The change of format in Karlsruhe meant that it was no longer possible to split editions between the old presses and the new. Ctp pre-press is the only area where the transition was made progressively, by adding an Agfa Advantage platesetter for the Rhine format alongside the two Agfa Polaris platesetters installed in 2003, and then modifying these for the new plate size. A Barenschee plate-punching and bending device with two buffer stations for 128 unbent plates is another new piece of kit. A conveyor section linking the three platesetters and the two punching and bending devices leads to a plate station in the spacious, restored control enclosure. The press operators' workstations each have three monitors - a portrait-format one for displaying soft proofs, a touch screen for press controls and a screen for checking registration using Q.I. press controls.

Following a series of test prints, BNN threw the switch on the new press in the night from 11 to 12 March this year. It has been a great success. "The BNN has appeared every day and we have never experienced a critical situation," affirms Georg Siepmann.
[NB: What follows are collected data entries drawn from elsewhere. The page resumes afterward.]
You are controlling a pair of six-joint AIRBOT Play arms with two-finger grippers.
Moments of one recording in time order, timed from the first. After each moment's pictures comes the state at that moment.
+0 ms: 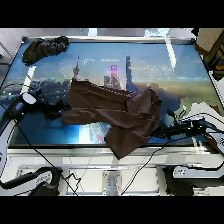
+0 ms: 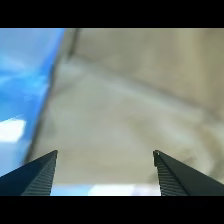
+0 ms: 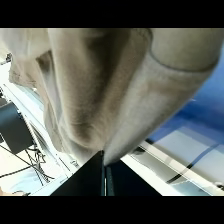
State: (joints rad) left arm 0.12 -1.27 0.85 1.12 -0.98 -1.63; right arm -0.46 -1.47 0.56 -0.74 1.40 0.82
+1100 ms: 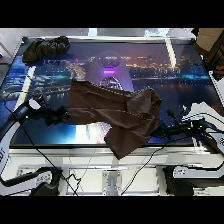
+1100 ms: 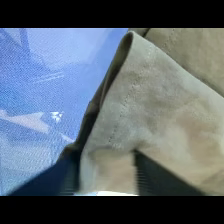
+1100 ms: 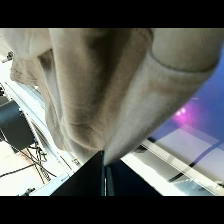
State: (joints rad) left arm 0.12 -1.30 0.77 1.14 -0.89 -1.70; right arm -0.46 -1.47 0.56 -0.74 1.41 0.82
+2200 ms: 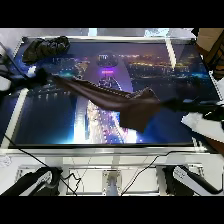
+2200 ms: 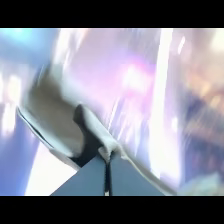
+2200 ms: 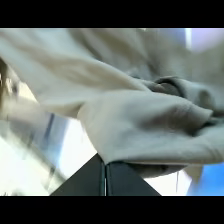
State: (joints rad) left arm 0.13 -1.07 1.24 1.05 -0.79 -1.62; right arm -0.51 -1.05 0.90 -0.38 1.42 0.78
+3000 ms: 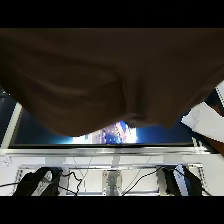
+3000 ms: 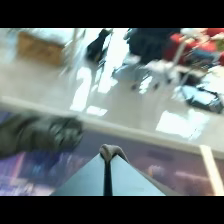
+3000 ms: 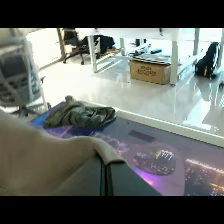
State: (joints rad) left arm 0.14 -0.81 1.69 1.42 -0.92 -1.66; right arm -0.77 -0.74 1.72 -0.19 1.48 1.06
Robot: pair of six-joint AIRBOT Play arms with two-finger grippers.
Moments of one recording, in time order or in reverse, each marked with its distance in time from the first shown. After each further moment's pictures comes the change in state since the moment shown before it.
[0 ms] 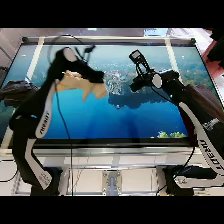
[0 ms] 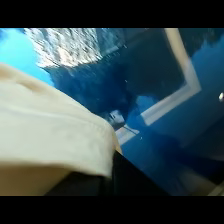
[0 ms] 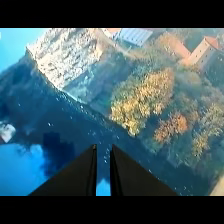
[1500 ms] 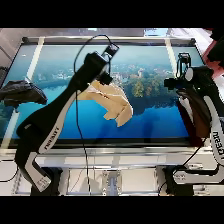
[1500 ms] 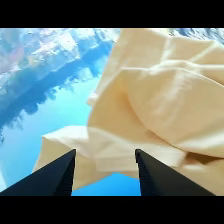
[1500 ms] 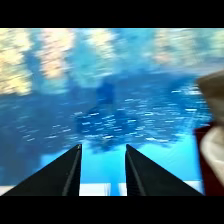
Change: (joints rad) left arm -0.187 0.082 0.048 0.845 0.006 -0.275; right arm -0.399 -0.001 0.000 0.069 0.212 0.352
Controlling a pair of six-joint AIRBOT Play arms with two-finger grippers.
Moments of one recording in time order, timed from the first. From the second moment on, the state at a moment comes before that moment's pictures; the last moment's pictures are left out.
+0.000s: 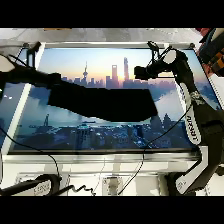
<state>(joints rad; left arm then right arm) 0.02 -1.32 1.60 1.13 -1.37 -1.39 0.16 -1.85 1.98 -1.15 1.24 1.54</state>
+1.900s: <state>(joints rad) -0.43 -1.65 1.72 0.99 -1.13 -1.44 0.13 -1.91 1.88 -1.23 1.18 1.68</state>
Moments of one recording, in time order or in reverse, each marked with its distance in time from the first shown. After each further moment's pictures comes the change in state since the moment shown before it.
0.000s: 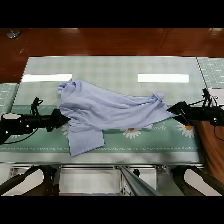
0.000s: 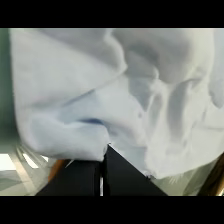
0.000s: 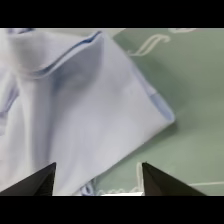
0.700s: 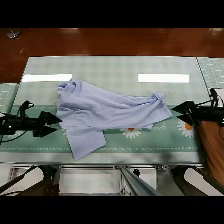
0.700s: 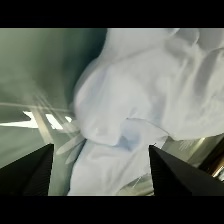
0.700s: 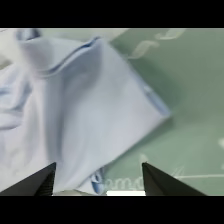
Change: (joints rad) left arm 0.200 0.000 0.082 0.236 -0.248 -0.112; right arm -0.109 -0.005 0.026 0.083 0.133 -0.131
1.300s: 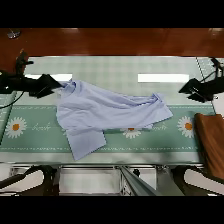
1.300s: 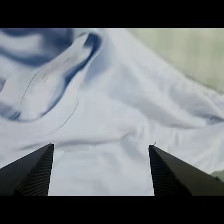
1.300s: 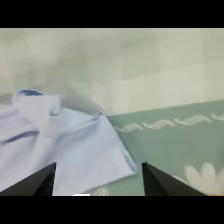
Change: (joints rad) left arm -0.238 -0.109 0.552 0.098 -0.002 -0.069; right arm 0.121 -0.188 0.495 -0.367 0.108 0.175
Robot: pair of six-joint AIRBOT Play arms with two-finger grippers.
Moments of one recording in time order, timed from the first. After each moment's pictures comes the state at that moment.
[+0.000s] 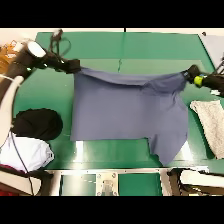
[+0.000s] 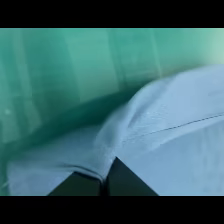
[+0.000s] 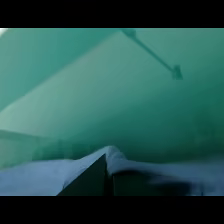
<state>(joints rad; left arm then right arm) -0.11 -1.68 1.59 0.99 -0.91 -1.35 -0.42 -1.46 1.11 -0.45 0.74 1.02</state>
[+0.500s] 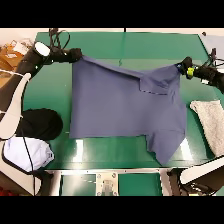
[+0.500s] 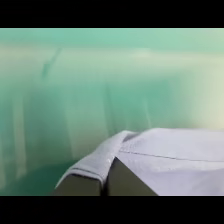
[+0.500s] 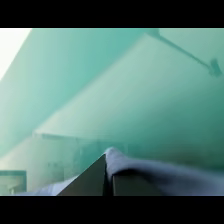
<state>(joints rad) -0.12 -1.78 1.74 0.92 -0.68 -1.33 -0.40 -1.80 1.52 -0.34 0.82 1.06</state>
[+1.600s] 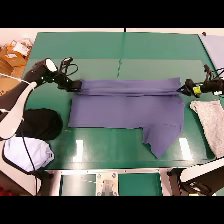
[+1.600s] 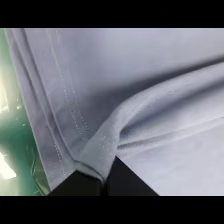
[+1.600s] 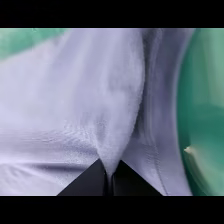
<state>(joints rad) -0.12 -1.78 1.50 1.19 -1.04 -1.37 -0.52 -1.80 1.45 -0.89 1.18 1.19</state>
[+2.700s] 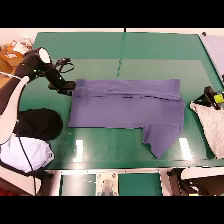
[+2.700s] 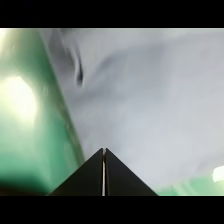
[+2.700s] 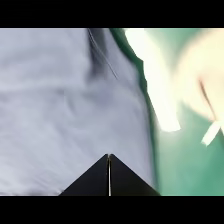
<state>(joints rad) -0.11 -1.69 1.59 1.32 -1.48 -1.45 -0.71 -1.55 1.32 -1.10 1.46 1.37</state>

After the first five months he is happy with his product, the quality of which he believes has perceptibly improved. The Karlsruhe plant manager is also confident he made the right choice in opting for a blanket-to-blanket press: "This technology definitely has the edge in solids reproduction."

New section structure in parallel with format change

The Badische Neueste Nachrichten, which according to the IVW (the German equivalent of the UK's ABC) had a circulation of 143,305 copies in February 2012, is printed in nine local editions, the smallest of which is just 1,700 copies. The change of format was accompanied by a change in the signature structure to simplify the newspaper's layout and the production workflow.

Much shorter makeready times allow the newspaper to be distributed sooner - all subscription copies must be delivered by 6am. But they also offer the option of including late-breaking sports news in the main edition. The three front, cover sections are not proof printed until almost 11.30pm, once the fourth, local section with its numerous pagination changes has gone through the press. This streamlining further reduces down times and was made possible by consistently utilising offline production in the mailroom. All the copies are first wound and subsequently collated.

BNN has also changed its vendor in the mailroom and installed Ferag finishing equipment comprising two virtually identical lines.

Active in the market

The Karlsruhe plant still basically prints the company's three in-house titles: alongside the BNN, which appears six days a week, there is a new-look Sunday title, Der Sonntag (circulation around 240,000 copies), and a weekly free, Kurier, with a circulation of some 400,000 copies. Following the switch to the more widespread Rhine format the publishing house is actively seeking contract work.

In Georg Siepmann's opinion, the Karlsruhe media house has gone through a process of complete renewal while maintaining a careful balance between the traditional and the modern. BNN is seriously committed to the principle of continuous improvement: in 2013 production methods will be scrutinised once again.